▶ **Activity**
Pictures must not appear in the copy. Set down exactly the line with "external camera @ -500" and each line after it through the end of the data below.
::::::::
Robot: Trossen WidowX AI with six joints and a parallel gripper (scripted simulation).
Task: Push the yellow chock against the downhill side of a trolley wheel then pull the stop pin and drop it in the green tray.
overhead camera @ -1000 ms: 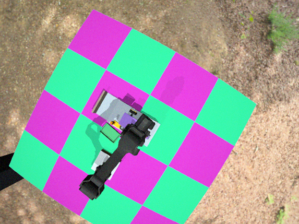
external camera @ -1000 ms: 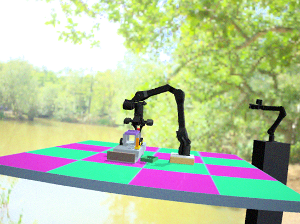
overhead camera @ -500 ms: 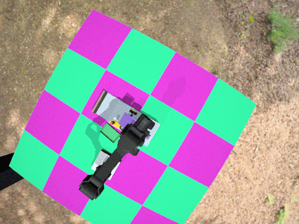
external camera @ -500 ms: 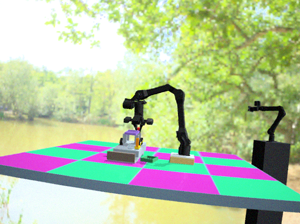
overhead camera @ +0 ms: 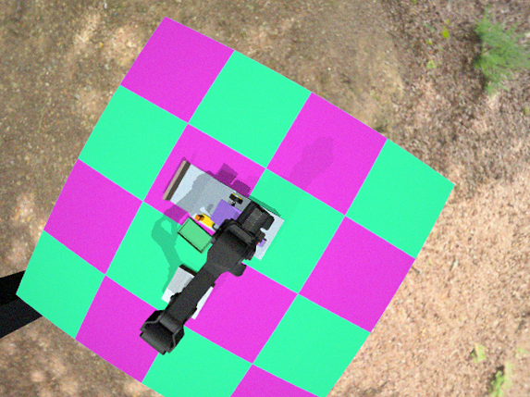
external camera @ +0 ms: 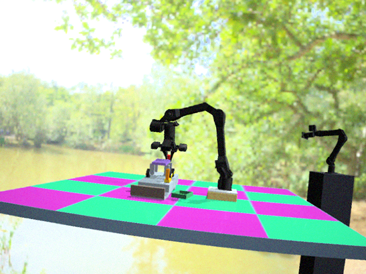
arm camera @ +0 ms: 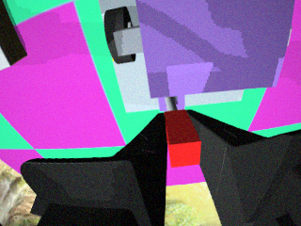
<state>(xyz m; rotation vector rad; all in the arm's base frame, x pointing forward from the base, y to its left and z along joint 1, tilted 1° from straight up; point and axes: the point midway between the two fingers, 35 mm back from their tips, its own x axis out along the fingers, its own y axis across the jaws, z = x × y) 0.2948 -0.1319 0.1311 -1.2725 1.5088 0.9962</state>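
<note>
Right now my gripper tip is 200 mm to the right of the green tray, 150 mm above it and 80 mm past it. From my gripper tip the other things lie so: red-headed stop pin (right at my gripper tip); grey ramp (100 mm below, 90 mm to the left, 40 mm ahead); purple-topped trolley (80 mm to the left, 40 mm below, 30 mm ahead).
</note>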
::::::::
▶ **Response**
external camera @ -500 ms: 
overhead camera @ +0 ms: 
external camera @ +0 ms: 
arm camera @ +0 ms: 
<state>(xyz m; rotation vector rad; all in the arm's base frame, x pointing forward from the base, y to its left and z along joint 1, tilted 1° from straight up; point and axes: the point midway between the two fingers, 35 mm back from their tips, its own x axis out along the fingers, its own y axis across the jaws, z = x × y) 0.2948 -0.1319 0.1311 -1.2725 1.5088 0.9962</state>
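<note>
Right now my gripper tip is 200 mm to the right of the green tray, 150 mm above it and 80 mm past it. From my gripper tip the other things lie so: red-headed stop pin (right at my gripper tip); grey ramp (100 mm below, 90 mm to the left, 40 mm ahead); purple-topped trolley (80 mm to the left, 40 mm below, 30 mm ahead).
</note>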

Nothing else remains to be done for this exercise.